Note: the protocols serve as an important part of the release checklist, because they verify that khmer works as part of a larger set of tools.

Choosing parameters

Memory parameters, and where they matter

Most of the scripts are either low memory or constant memory; in the case of the constant memory scripts, the max memory used is specified by the -M parameter, plus epsilon (“a small bit”). The major exception here is filter-abund.py and filter-abund-single.py which use 1.1x the -M parameter because they allocate both a Countgraph and a Nodegraph.

For any scripts that use Nodegraph or Countgraph, the optimal memory parameters can be computed from the number of unique k-mers present in the data set (which is one of the reasons for the HyperLogLog functionality).

Counting scripts may use the optional bigcount code which stores high counts for k-mers exactly, in an STL map.

Partitioning and tagging use unconstrained amounts of memory.

The impact of low memory and false positives on graph structure is discussed in Pell et al., 2012, and the effect of false positives on k-mer counting is analyzed in Zhang et al., 2014

K-mer sizes, and k-mer size limitations

We have two hash functions implemented in khmer currently.

The primary hash function (as implemented by hash) is reversible (with reverse_hash). Hash values are stored in 64-bit numbers and hence can only go up to k=32. This can be problematic, but the reversibility is thoroughly baked into the traversal code and we need to do a reasonable amount of refactoring to fix this (see https://github.com/dib-lab/khmer/issues/60 and linked issues). An alternate solution would be to allow multiple hash functions (see https://github.com/dib-lab/khmer/issues/27).

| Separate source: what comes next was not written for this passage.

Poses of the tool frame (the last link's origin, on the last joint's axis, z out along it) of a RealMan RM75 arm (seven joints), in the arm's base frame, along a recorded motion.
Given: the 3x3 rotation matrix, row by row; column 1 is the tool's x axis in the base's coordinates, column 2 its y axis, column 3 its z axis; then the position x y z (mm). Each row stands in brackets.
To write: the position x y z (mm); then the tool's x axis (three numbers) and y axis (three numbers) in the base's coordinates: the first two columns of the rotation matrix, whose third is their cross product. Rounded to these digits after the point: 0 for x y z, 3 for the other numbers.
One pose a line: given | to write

The “secondary” hash function (used by HyperLogLog and MinHash sketching) is 64-bit MurmurHash. It is an irreversible hash function that can be used for arbitrary text. There is no k-mer size limitation on it.

Input and output formats

khmer consumes FASTA and FASTQ, both single- and paired-end.

khmer’s output format leaves the headers unchanged, with the exception of the partitioning code, which annotates the headers with the partition ID. (Yes, this was a bad idea.)

Paired end sequence names

khmer supports most of the paired-end naming schemes.

Interleaved vs split reads

By default, khmer takes in “broken-paired” format, in which pairs of reads are immediately adjacent to each other in the file. This can be easily and efficiently split into paired/single-ended files, as well as left- and right-reads. We have scripts to do this, too.

The major rationale for broken-paired format is that it permits reads to be kept together for the purposes of streaming.